Using the word "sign" as the filter, copy each matching line from the records.

BEGIN DATA EXCERPTS

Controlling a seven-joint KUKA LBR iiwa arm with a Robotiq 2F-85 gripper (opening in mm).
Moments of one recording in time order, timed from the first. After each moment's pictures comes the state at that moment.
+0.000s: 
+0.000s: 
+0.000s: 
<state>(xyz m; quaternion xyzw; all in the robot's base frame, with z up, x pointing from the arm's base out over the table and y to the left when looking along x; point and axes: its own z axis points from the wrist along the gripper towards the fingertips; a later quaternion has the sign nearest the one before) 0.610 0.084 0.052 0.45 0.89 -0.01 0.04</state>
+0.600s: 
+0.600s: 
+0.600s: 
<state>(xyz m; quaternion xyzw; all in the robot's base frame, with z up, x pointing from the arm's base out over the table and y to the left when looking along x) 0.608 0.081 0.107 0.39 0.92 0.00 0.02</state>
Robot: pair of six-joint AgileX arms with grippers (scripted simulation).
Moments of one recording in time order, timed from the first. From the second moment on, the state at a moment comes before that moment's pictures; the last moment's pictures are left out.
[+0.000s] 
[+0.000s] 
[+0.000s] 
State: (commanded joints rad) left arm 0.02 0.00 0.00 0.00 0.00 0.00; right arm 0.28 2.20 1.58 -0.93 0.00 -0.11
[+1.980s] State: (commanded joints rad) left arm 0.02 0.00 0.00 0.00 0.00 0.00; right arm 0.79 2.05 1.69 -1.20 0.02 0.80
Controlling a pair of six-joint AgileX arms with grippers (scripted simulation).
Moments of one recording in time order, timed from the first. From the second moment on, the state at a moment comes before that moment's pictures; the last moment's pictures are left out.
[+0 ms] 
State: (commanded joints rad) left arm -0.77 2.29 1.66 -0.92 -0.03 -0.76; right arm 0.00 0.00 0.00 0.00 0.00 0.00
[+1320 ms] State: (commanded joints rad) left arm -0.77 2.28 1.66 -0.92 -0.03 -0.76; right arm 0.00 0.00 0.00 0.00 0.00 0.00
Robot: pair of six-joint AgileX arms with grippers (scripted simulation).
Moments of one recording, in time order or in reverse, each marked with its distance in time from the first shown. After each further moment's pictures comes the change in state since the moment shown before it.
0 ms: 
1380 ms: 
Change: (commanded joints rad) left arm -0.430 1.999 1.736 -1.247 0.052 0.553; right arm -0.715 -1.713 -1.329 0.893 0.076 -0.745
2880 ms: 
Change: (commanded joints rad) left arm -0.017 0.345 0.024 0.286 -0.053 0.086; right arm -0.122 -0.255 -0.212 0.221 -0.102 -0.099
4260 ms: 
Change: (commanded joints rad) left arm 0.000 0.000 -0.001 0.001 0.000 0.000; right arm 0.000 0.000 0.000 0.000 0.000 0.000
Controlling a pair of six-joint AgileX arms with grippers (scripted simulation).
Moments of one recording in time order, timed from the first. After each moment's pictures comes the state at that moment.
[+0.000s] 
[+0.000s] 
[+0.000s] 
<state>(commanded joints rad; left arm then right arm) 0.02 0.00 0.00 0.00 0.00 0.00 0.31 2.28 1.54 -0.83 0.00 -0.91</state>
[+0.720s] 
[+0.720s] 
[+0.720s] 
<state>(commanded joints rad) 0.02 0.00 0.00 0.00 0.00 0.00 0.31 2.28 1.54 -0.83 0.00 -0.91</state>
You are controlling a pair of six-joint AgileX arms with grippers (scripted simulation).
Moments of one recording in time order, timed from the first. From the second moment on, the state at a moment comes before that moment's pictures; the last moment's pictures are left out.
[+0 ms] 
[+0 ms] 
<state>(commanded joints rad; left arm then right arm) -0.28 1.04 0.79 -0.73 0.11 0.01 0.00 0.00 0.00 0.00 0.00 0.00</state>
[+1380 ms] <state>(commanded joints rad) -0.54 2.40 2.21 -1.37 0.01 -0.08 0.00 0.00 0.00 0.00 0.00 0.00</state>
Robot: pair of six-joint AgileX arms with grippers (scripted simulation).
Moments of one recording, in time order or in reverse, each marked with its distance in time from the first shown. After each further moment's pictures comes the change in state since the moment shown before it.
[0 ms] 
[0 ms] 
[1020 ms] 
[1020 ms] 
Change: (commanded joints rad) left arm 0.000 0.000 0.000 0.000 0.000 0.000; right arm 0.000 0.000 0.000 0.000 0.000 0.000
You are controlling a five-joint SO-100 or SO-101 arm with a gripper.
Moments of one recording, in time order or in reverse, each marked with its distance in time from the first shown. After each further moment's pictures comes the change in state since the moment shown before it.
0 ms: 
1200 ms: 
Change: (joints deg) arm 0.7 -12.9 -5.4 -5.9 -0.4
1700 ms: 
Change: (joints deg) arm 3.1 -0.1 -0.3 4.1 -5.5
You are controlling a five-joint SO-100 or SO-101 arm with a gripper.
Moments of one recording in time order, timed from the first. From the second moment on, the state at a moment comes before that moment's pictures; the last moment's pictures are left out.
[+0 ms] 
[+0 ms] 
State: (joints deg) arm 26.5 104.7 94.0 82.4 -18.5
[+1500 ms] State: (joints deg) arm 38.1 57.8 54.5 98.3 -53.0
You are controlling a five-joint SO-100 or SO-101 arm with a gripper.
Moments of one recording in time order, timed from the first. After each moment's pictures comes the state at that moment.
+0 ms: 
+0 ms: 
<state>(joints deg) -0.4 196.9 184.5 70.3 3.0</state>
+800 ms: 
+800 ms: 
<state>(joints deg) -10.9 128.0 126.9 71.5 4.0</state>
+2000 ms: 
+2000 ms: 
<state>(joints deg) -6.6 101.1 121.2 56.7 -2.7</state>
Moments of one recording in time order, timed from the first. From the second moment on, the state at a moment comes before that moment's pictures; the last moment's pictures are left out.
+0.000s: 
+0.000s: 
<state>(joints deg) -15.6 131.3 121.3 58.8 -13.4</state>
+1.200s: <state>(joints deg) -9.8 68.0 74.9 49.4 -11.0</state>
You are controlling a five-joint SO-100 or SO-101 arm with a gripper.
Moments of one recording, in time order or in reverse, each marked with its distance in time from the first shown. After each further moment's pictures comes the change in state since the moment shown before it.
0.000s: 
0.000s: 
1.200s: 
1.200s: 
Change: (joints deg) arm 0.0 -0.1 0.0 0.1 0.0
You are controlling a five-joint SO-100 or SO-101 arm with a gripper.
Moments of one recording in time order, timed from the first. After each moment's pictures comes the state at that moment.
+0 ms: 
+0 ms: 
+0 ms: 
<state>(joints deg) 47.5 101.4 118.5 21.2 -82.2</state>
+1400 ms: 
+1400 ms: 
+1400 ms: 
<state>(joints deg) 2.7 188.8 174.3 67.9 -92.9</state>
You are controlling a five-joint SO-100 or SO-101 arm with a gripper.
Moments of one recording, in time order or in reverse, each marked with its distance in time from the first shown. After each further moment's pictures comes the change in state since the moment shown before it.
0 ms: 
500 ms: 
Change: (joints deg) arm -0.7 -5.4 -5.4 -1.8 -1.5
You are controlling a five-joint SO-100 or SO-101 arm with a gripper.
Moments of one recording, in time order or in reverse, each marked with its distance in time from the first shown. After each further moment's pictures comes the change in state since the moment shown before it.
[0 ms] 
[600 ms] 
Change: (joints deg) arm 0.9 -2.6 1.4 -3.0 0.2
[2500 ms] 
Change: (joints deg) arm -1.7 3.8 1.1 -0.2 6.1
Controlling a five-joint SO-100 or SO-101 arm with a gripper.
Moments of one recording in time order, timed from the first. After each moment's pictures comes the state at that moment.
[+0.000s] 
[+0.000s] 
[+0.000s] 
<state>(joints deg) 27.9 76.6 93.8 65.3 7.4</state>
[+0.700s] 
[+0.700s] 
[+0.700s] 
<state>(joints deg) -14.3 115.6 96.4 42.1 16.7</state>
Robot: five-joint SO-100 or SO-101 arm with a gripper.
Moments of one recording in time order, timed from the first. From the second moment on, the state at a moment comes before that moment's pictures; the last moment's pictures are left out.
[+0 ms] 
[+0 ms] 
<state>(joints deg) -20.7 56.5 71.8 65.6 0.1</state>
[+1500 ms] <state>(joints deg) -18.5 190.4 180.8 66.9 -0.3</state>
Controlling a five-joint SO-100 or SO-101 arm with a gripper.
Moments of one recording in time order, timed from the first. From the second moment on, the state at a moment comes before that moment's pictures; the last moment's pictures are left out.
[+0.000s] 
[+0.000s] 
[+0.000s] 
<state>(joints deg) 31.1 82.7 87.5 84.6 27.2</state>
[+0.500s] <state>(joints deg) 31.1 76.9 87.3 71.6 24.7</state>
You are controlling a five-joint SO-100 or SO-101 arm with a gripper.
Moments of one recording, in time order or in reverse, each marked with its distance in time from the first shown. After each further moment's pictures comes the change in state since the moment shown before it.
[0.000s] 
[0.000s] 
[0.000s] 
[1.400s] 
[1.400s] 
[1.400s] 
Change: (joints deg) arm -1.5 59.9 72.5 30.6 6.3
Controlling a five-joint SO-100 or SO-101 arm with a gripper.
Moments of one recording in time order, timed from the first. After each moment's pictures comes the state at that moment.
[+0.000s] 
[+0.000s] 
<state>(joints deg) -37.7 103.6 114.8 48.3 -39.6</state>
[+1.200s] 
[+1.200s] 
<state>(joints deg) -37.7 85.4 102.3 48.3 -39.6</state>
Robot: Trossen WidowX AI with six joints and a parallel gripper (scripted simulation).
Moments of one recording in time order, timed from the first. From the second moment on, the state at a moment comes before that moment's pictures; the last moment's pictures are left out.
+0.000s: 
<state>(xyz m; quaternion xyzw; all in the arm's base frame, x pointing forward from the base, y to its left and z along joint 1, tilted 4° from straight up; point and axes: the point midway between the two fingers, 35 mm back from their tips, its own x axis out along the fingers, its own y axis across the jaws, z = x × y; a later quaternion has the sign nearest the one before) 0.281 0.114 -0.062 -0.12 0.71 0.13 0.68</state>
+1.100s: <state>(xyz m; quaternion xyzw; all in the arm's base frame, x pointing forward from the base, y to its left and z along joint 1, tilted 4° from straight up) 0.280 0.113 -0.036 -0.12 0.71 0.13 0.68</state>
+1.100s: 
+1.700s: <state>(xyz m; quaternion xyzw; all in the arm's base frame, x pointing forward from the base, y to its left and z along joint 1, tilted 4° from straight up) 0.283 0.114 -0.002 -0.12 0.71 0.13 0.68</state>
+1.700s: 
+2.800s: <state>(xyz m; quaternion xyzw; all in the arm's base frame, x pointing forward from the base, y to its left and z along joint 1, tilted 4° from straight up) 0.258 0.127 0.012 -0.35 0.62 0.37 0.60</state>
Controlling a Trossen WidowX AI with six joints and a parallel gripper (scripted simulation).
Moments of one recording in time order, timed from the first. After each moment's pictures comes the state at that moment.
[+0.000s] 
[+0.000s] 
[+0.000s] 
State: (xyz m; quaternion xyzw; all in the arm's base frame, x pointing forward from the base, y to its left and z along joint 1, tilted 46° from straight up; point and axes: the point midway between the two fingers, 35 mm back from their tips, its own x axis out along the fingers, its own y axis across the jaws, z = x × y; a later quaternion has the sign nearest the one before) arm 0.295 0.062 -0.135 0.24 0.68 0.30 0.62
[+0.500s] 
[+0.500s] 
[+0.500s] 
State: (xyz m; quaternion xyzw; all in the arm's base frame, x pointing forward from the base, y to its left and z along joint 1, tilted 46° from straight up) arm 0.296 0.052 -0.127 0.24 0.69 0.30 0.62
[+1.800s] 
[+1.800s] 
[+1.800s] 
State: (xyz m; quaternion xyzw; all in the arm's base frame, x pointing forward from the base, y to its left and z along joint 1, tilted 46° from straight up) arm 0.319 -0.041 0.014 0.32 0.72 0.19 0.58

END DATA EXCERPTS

→ **PROBLEM SOLUTION**:
<state>(xyz m; quaternion xyzw; all in the robot's base frame, with z up, x pointing from the arm's base out over the table and y to the left when looking along x; point and axes: its own z axis points from the wrist along the gripper towards the fingertips; a later quaternion has the sign nearest the one before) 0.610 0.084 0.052 0.45 0.89 -0.01 0.04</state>
<state>(xyz m; quaternion xyzw; all in the arm's base frame, x pointing forward from the base, y to its left and z along joint 1, tilted 4° from straight up; point and axes: the point midway between the two fingers, 35 mm back from their tips, its own x axis out along the fingers, its own y axis across the jaws, z = x × y; a later quaternion has the sign nearest the one before) 0.281 0.114 -0.062 -0.12 0.71 0.13 0.68</state>
State: (xyz m; quaternion xyzw; all in the arm's base frame, x pointing forward from the base, y to its left and z along joint 1, tilted 46° from straight up; point and axes: the point midway between the two fingers, 35 mm back from their tips, its own x axis out along the fingers, its own y axis across the jaws, z = x × y; a later quaternion has the sign nearest the one before) arm 0.295 0.062 -0.135 0.24 0.68 0.30 0.62

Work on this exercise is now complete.